§ **EXERCISE GOAL**
Could you give the data below again exactly, apart from the pictures?

═════ SOURCE DATA

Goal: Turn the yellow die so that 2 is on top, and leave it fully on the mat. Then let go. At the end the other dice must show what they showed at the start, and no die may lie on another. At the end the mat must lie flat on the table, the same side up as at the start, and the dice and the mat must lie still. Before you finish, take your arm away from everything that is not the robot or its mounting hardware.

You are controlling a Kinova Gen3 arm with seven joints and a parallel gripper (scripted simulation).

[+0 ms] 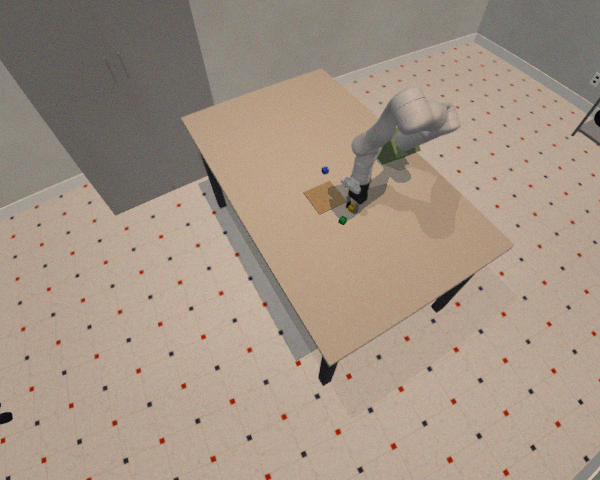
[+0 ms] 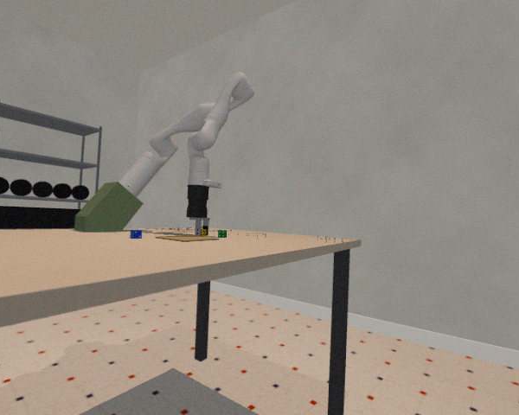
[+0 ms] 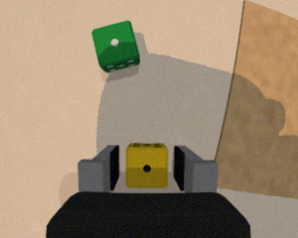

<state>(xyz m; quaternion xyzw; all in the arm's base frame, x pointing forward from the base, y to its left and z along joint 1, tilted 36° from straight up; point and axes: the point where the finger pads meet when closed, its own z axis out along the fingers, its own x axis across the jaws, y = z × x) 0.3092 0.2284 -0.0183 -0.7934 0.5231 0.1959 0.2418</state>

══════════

§ **OUTPUT OF THE EXERCISE**
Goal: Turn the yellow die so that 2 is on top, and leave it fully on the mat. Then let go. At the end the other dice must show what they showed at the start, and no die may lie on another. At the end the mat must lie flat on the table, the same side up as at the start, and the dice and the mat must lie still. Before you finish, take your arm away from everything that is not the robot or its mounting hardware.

You are controlling a Kinova Gen3 arm with seven joints and a parallel gripper (scripted simulation).

[+0 ms] 
[+0 ms] 
[+0 ms] 

<state>(xyz m; quaternion xyzw; all in the arm's base frame, x pointing forward from the base, y to its left and z along joint 1, tilted 36° from straight up; point and axes: the point where the finger pads meet when closed, its own z axis out along the fingers, its own x axis across the jaws, y = z × x) 0.3092 0.2284 -0.0183 -0.7934 0.5231 0.1959 0.2418</state>

Nothing further remains to be added to the answer.